Do you get depression over regression? Are lost in some random forest of decision trees to the extent that you cannot even see the forest through the trees? If a decision tree falls in a random forest with nobody around to hear it, what kind of sound does it make?
If these and other questions are keeping you up at night, worry no further. Your regression problems are our classification problems and we will not leave you in a logistic lurch. So, let us start by answering the age-old question, how does random forest work?
Random Forest Model
The random forest algorithm is a supervised learning algorithm that is part of machine learning. It’s used for cleaning data within a training set to make sure that there is neither a high bias nor a high variance. The idea behind a random forest is that a single decision tree is not reliable. A decision tree is a simple supervised learning algorithm for regression or classification and consists of three parts:
- Root node
- Predictor
- Leaf node
The root refers to the problem that the algorithm is trying to solve. The predictor is basically a split within the algorithm into different “decisions.” The leaf node is the end of the algorithm at which there will be no more splits.
However, the problem with using one individual tree is that you might have high variance, high bias, or even high variance along with high bias, which would lead to a prediction error that could compromise the training data for your dataset. This problem can be solved by having a large number of trees, decision trees, to make a more accurate prediction than you would with just an individual decision tree. By taking training samples from a large number of trees, you have a greater information gain due to the power of the majority vote and therefore less variance.
You can still have a high bias, however, unless you randomly take different samples from different trees within different parts of your training set.
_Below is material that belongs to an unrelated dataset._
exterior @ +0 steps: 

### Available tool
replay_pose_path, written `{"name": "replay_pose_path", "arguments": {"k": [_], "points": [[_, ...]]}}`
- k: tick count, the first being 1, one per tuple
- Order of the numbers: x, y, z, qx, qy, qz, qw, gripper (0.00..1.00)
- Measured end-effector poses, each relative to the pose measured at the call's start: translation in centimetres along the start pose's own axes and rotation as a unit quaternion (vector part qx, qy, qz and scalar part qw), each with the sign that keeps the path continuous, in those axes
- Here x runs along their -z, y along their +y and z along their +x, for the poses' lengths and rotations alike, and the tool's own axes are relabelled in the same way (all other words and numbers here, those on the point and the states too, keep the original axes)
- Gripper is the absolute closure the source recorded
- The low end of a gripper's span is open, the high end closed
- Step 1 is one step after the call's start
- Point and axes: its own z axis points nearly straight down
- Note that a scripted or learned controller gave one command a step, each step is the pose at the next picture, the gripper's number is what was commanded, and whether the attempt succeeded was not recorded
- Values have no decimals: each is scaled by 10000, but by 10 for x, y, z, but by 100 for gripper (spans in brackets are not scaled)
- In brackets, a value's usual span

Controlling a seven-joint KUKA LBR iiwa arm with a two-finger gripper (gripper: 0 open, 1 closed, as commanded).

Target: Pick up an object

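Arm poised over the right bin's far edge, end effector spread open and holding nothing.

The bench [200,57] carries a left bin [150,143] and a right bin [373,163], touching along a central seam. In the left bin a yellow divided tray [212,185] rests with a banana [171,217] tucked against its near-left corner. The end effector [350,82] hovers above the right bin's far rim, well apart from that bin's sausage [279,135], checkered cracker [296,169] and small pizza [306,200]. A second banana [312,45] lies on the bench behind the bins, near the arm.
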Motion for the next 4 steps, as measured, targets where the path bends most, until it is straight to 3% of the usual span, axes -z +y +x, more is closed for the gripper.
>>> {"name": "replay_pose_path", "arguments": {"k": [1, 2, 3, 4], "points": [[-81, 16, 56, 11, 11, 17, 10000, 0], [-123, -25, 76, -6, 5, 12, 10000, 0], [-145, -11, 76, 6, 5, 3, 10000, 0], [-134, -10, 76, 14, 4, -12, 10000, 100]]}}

Thus, the name random forest.
Bootstrap Aggregation
For even greater accuracy and lower bias and variance within your training sets, you can use an algorithm known as bootstrap aggregation, a.k.a. bagging or bagged trees algorithm. This still involves using a random forest algorithm, but you make it even more random through bootstrapping.
Bootstrap aggregation involves taking individual decision trees from different training samples and transferring those trees to other training samples within the same dataset. This cross-pollination of decision trees is really cross-validation of information gain, ensuring a higher degree of randomness.
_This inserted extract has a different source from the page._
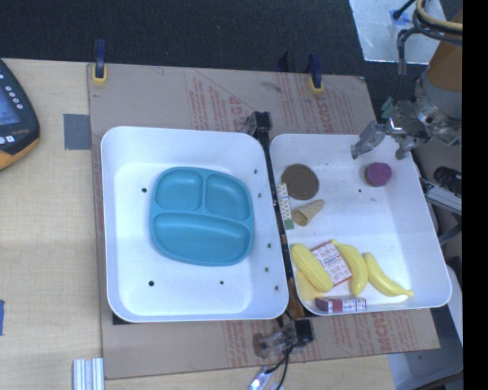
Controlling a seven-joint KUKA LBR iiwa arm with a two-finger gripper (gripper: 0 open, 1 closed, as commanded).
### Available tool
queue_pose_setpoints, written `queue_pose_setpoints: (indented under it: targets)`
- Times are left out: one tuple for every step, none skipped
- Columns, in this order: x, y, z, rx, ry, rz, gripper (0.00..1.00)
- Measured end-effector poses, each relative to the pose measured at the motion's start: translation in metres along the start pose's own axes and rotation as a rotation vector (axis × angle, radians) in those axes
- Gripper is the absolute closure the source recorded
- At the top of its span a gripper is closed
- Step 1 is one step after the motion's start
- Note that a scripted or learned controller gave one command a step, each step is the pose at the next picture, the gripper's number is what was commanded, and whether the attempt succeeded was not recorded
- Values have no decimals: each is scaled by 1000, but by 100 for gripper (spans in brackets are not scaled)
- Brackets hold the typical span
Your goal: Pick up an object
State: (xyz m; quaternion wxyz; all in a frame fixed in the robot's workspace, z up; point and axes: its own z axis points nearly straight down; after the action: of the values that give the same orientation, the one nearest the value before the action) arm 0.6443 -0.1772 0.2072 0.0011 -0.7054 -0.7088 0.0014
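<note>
Camera view has the tool (388, 140) hovering with its fingers spread apart and nothing between them, just above the small purple ball (378, 173) in the right bin (436, 242) — I'd drop straight down, centre on it, then close gently.

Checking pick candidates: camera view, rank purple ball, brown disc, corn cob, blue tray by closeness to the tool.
From the tool:
1. purple ball, just below it, right bin.
2. brown disc, right bin's left side.
3. corn cob, right bin's lower left.
4. blue tray, left bin.
</note>
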Motion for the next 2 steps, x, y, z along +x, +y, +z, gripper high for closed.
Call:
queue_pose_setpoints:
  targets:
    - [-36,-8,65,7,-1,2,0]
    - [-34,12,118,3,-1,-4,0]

The best advice? Clean your data! Your dataset is only as good as your test set and your test set is only as good as your training set. Your training set is only as good as the data you feed it. If you live a life of dirty data, sooner or later you and your datasets will pay the price.
Artificial Intelligence Today
As we enter the third decade of the 21st century with a global pandemic and a new motivation for digitization, we need predictive models, data analysis, machine learning, and deep learning more than ever.
Machine learning is still considered weak artificial intelligence but we will be able to create strong artificial intelligence soon enough if Space X founder and Tesla entrepreneur Elon Musk is correct. While regular machine learning may not be as popular as deep learning and supervised learning may not be as romantic as unsupervised learning and reinforcement learning, the basics are important. Right now, decision trees and supervised learning are the foundation of the artificial intelligence we have, and mastering the random forest model is the first step towards keeping your data clean.